Автор оригинала: Python Examples.
PandaS DataFrame – ИТТЕРАЙТЕ НА ЗНАЧЕНИЮ Ячейки
В этом руководстве мы узнаем, как итерации по клеточным значениям PandaFrame PandaS.
Метод 1 : Используйте вложенное для цикла, чтобы пройти клетки с помощью измерений DataFrame.
Метод 2 : Итерация по рядам DataFrame с использованием DataFrame.IteROWS () и для каждой строки итерации по поводу предметов с использованием серии. Items ().

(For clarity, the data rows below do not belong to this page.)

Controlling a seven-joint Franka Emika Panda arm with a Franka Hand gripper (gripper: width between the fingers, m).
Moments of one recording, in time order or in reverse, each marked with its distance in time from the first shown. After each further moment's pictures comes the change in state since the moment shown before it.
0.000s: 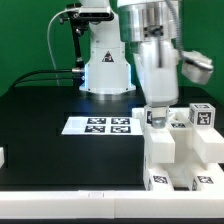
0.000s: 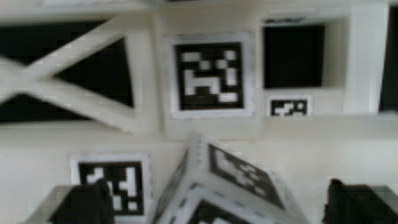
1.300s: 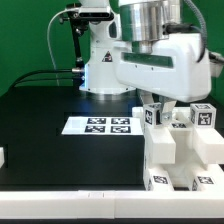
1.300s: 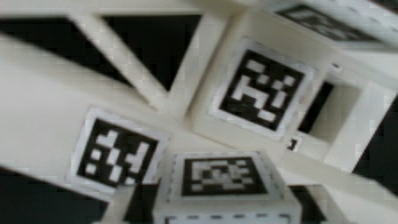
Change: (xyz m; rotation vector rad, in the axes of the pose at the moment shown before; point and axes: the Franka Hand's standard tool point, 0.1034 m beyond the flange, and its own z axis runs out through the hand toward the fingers) arm -0.002 0.000 0.001 -0.006 -0.003 -0.106
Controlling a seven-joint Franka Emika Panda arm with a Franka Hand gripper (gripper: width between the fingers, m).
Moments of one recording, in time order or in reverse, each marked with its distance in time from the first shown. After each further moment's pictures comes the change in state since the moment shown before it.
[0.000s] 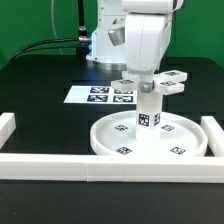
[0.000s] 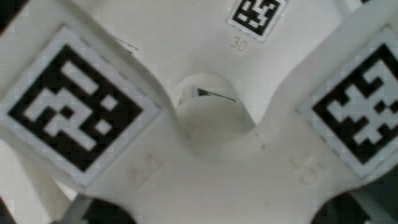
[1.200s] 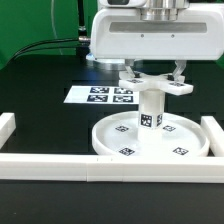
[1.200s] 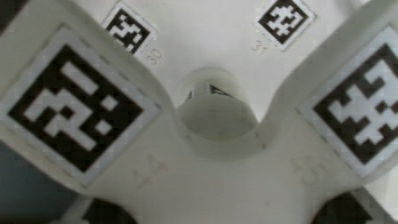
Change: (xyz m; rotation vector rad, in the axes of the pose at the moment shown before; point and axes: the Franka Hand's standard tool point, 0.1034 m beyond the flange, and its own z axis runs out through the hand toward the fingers) arm 0.006 0.000 0.000 -0.019 0.074 1.318
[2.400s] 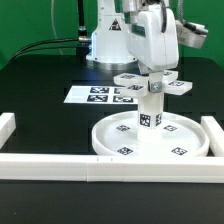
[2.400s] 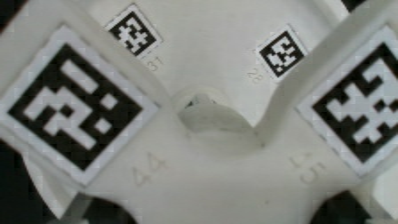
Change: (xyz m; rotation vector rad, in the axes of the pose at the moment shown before) arm 0.000 0.004 0.003 0.121 -0.075 1.327
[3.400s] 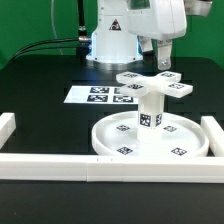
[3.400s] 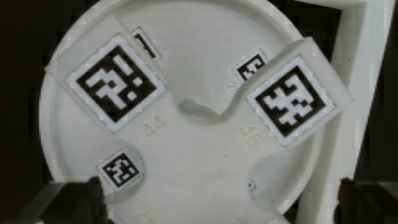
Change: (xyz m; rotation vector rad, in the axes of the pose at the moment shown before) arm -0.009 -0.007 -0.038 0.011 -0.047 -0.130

Пример 1: Итерация по ячейкам в PandaS DataFrame с использованием dataframe.shape
В этом примере мы будем использовать вложенное для петли для повторения по рядам и столбцам PandaSAframe. Мы возьмем помощь dataframe.shape, чтобы получить количество строк и количество столбцов в DataFrame. Чтобы получить доступ к значению клетки, мы будем использовать dataframe.at ().
Python Program
import pandas as pd
import numpy as np
df = pd.DataFrame(
[[1, 2, 3],
[4, 5, 6],
[7, 8, 9],
[10, 11, 12]])
for i in range(df.shape[0]): #iterate over rows
for j in range(df.shape[1]): #iterate over columns
value = df.at[i, j] #get cell value
print(value, end="\t")
print()Выход
1 2 3 4 5 6 7 8 9 10 11 12
Пример 2: Итерация по ячейкам в пандах
В этом примере мы будем использовать вложенное для петли для повторения по рядам и столбцам PandaSAframe.

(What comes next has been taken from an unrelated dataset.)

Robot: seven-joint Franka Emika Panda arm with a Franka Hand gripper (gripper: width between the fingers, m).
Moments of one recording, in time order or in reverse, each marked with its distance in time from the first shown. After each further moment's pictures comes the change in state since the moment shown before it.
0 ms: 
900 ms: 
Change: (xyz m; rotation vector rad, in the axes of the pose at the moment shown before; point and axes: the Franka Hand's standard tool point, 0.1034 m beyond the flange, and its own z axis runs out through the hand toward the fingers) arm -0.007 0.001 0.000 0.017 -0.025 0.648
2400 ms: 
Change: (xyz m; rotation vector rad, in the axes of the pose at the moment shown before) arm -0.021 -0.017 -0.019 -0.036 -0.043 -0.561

Чтобы повторить строки, мы будем использовать dataframe.Iterrows (). И для каждой строки, которую мы получаем в качестве серии, мы будем инации по предметам, используя Series.Items ().
Python Program
import pandas as pd
import numpy as np
df = pd.DataFrame(
[[1, 2, 3],
[4, 5, 6],
[7, 8, 9],
[10, 11, 12]])
for rowIndex, row in df.iterrows(): #iterate over rows
for columnIndex, value in row.items():
print(value, end="\t")
print()Выход
1 2 3 4 5 6 7 8 9 10 11 12
У нас также есть доступ к индексу ряд и индексу столбца, при прохождении через ячейки в DataFrame.
Резюме
В этом уроке примеров Python мы узнали, как итерации по поводу клеток в PandaS DataFrame с примерами.